Build a production CloudWatch dashboard for a running service
Instrument a running Lambda or ECS service with custom CloudWatch metrics, define alarms for error rate and p99 latency, add anomaly detection to catch gradual degradation, and build a CloudWatch dashboard that shows the full service picture in one view; all managed in Terraform.
Why this matters
CloudWatch is the monitoring system you already have in every AWS account. Most engineers only use the basic metrics emitted automatically. Building a custom dashboard forces you to decide what failure looks like before it happens; which is the core discipline of SRE applied to a single service. An alarm without a dashboard is a page with no context.
Before you start
- A running AWS Lambda or ECS service (the Lambda from the previous exercise works perfectly)

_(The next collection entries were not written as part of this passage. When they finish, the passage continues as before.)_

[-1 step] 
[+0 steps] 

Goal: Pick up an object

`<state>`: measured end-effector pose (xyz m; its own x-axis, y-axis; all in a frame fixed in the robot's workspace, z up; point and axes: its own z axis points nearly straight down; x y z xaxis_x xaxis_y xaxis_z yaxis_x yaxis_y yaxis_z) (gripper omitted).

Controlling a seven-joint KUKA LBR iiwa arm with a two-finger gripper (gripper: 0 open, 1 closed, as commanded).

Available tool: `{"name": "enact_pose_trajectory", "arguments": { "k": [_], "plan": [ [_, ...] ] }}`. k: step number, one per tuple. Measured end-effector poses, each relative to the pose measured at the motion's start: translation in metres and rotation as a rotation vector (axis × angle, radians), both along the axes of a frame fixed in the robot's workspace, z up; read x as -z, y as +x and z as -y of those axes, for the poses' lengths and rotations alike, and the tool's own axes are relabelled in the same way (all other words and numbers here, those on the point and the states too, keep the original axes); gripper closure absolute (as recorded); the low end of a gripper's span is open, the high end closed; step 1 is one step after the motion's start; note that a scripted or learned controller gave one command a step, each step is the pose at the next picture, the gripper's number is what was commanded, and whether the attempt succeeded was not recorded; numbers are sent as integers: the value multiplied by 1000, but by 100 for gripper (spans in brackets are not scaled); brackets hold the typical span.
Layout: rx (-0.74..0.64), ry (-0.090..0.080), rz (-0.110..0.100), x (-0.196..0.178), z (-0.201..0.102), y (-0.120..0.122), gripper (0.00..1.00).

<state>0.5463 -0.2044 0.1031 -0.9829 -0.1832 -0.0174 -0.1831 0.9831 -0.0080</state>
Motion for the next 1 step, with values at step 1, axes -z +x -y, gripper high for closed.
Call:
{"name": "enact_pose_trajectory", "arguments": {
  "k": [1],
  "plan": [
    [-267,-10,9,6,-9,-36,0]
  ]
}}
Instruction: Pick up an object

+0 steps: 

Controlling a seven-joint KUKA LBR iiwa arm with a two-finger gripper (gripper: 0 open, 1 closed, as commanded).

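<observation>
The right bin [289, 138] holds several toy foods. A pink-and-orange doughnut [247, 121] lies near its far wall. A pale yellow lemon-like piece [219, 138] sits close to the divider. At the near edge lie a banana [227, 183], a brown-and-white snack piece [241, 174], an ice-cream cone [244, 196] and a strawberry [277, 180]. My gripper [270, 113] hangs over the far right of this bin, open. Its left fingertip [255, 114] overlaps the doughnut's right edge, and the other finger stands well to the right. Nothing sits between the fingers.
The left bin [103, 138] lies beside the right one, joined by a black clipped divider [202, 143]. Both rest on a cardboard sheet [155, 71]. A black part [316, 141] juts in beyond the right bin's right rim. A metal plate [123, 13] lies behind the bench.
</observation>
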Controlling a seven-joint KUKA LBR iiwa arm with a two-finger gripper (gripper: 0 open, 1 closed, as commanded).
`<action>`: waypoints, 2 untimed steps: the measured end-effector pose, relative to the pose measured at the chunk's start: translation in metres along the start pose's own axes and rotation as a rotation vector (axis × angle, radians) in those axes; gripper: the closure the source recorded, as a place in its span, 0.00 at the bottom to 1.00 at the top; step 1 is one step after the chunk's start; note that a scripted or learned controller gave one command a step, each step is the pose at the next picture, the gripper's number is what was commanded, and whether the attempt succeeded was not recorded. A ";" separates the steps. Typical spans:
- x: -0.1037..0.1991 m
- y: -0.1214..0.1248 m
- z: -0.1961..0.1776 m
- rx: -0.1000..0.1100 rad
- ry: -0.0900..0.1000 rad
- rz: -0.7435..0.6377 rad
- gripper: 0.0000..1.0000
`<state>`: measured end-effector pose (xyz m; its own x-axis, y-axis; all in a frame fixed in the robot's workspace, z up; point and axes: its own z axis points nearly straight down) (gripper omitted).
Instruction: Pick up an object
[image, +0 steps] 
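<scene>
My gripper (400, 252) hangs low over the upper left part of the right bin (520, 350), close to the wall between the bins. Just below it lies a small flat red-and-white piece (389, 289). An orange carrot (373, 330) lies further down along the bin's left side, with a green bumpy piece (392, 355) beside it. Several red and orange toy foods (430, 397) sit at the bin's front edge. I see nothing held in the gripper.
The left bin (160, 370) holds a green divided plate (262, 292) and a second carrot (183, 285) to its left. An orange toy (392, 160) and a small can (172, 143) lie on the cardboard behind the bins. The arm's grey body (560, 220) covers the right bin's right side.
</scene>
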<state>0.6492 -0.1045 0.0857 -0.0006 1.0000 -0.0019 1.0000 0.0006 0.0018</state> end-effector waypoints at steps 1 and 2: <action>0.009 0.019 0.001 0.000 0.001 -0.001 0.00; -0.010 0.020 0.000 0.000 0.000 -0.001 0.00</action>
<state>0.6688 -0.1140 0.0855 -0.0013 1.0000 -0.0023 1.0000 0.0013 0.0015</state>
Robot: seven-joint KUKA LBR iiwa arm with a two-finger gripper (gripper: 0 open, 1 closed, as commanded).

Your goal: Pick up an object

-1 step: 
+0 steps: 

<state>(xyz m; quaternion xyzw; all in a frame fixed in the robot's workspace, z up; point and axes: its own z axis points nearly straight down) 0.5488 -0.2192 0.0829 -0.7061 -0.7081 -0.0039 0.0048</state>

- Terraform for infrastructure management
- AWS CLI for manual testing
- Basic understanding of what p50/p95/p99 latency means
Step-by-step guide
- 1
Emit custom metrics from your service
In the Lambda handler, use boto3 to call put_metric_data with a custom namespace (e.g., MyApp/Lambda). Emit: request_count (Count), error_count (Count), response_time_ms (Milliseconds). Invoke the function 20 times with varied inputs. Verify the metrics appear in CloudWatch Metrics within 2 minutes.
- 2
Create CloudWatch alarms in Terraform
Write aws_cloudwatch_metric_alarm resources for: error rate above 5% (use a math expression: error_count / request_count), and p99 latency above 500ms. Set alarm_actions to an SNS topic. Test by triggering the alarm manually with aws cloudwatch set-alarm-state.
- 3
Add anomaly detection
For the latency alarm, change the comparison to use ANOMALY_DETECTION_BAND. CloudWatch will model the normal latency pattern and alert when it deviates significantly. This catches gradual performance degradation that a static threshold misses. The band becomes accurate after 24 hours of data.
- 4
Build the dashboard in Terraform
Write an aws_cloudwatch_dashboard resource with a JSON dashboard body. Add widgets: a number widget for current error rate, a line graph for p99 latency over 1 hour, a log insights widget showing the last 10 error log lines. Use Terraform's jsonencode() to avoid manual JSON escaping.
- 5
Add a composite alarm
Create an aws_cloudwatch_composite_alarm that fires when both the error rate alarm AND the latency alarm are in ALARM state simultaneously. This reduces alert fatigue: a single noisy metric is informational, but two correlated bad metrics means something is genuinely wrong.
- 6
Test the full alert path
Deliberately break the function (raise an exception for all requests). Verify: metrics spike, alarms transition to ALARM, SNS sends a notification, composite alarm fires. Fix the function and verify alarms recover. The test is complete when you can describe the full path from bad request to recovery.